Data de leitura: 01-07-2024 a 04-07-2024
Ficha de leitura
Título: PHOMBE Um trágico 9 de Janeiro em Chitima
Autor: Juvenal Bucuane
Editora: Editorial Fundza ©
Coleção/ Edição: –
Ano de publicação: 2023
Género literário: Novela
Número de páginas: 115
Resumo: Juvenal Bucuane é um autor consagrado de Moçambique, cuja obra tenho vindo a acompanhar com bastante interesse. Tem mais de vinte obras editadas até ao momento.
PHOMBE é uma bebida tradicional feita à base da fermentação do milho, que imagino semelhante à kissangua de Angola (em maior ou menor grau de fermentação). Tive o privilégio de ter uma conversa com o autor antes de ler o livro, que incidiu, desde logo, sobre a maneira como se pronuncia corretamente phombe. Entretanto o autor foi-me contando também um pouco da história, que relata um acontecimento ocorrido em 2015. A dada altura tive de lhe pedir para não avançar mais na narrativa (ou terá sido ele a tomar essa precaução?) de forma a não quebrar o sigilo nem o interesse. Um leitor voraz, como suponho que seja o seu caso também, gosta de tomar conhecimento dos factos por via da leitura, embora não desdenhe uma boa conversa e seja, naturalmente, um bom ouvinte.
A história desenrola-se em vinte e nove curtos capítulos, precedidos de uma nota introdutória (que explica as envolventes do acontecimento) e de um poema que evoca e tragédia. Baseia-se num caso real ocorrido em Chitima (distrito de Cahora Bassa, Tete) onde pereceram 75 pessoas, incluindo crianças, e foram assistidas no hospital e nos postos de saúde locais outras 177. Uma vez que o caso foi tornado público à época, todos os contornos da história são conhecidos e foram divulgados, mas, ao romancista, resta ainda margem para tecer o seu labor nos espaços em branco da notícia e nas margens do rigor factual.
Esta novela detalha os factos de forma realista, toda a parte da medicina legal, as pesquisas laboratoriais, a intervenção dos serviços de saúde da região, o envolvimento das autoridades, das famílias e da comunidade. Retrata os hábitos da população local e as circunstâncias que antecederam o triste evento. Foram acionados mecanismos legais para conter os danos e a natural solidariedade das pessoas (assim como a das empresas e instituições, até de outras localidades) deu-se espontaneamente, como seria de esperar.

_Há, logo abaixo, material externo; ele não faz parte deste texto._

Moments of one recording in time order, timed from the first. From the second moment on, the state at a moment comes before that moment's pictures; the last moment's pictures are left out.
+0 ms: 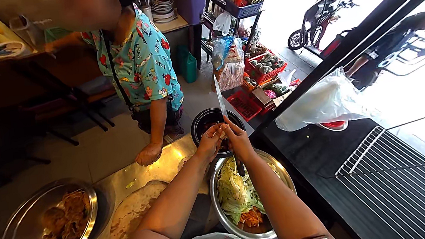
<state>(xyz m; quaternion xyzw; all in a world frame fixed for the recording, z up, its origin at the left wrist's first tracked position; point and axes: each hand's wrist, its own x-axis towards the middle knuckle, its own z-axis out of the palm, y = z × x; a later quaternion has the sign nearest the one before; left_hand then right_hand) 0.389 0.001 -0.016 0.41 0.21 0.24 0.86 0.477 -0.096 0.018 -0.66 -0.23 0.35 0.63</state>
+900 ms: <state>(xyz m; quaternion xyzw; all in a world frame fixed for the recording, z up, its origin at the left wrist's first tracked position) 0.382 0.013 0.002 0.38 0.24 0.11 0.89 0.492 -0.097 -0.006 -0.69 -0.34 0.26 0.58</state>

Quanto à verdade científica, só foi conhecida passado algum tempo, uma vez que o país não dispunha, aparentemente, de laboratórios com recursos técnicos e/ou humanos suficientemente apetrechados para levarem a cabo a investigação de forma conclusiva. Por outro lado, alguns outros países a quem Moçambique fez apelo, como a África do Sul e Portugal, tampouco conseguiram dar uma resposta conclusiva que ajudasse a esclarecer a tragédia que se abateu sobre a as famílias e a comunidade.
Na falta de respostas cabais, ou enquanto estas não chegam, surgem especulações, teorias da conspiração, maledicência, hipóteses mirabolantes ou raciocínios mais ou menos coerentes. Assim são as leis do mundo, sobretudo quando se trata de um caso que chocou a população e tomou conta do quotidiano de uma forma dilacerante e prolongada no tempo. Todos querem encontrar culpados rapidamente, chegar a uma explicação racional, engendrar soluções, mitigar o sofrimento, repartir as dores, prevenir tragédias semelhantes. A tradição e a importância da educação para a saúde, a saúde pública, são alguns dos temas que se destacam e serão explorados com clareza pelo autor.
A novela sublinha ainda a entreajuda, os laços familiares e o relacionamento entre as pessoas da zona, a vida de bairro, os amores clandestinos, a inveja, o ciúme e as desconfianças, as idiossincrasias. Lembra também A Praga, do escritor angolano Óscar Ribas. Não é um livro para ser contado nem analisado exaustivamente: é uma novela que merece ser lida com atenção ao pormenor, sobretudo para quem aprecia histórias policiais ou intrigas nacionais ligadas a casos aparentemente inexplicáveis e totalmente imprevisíveis.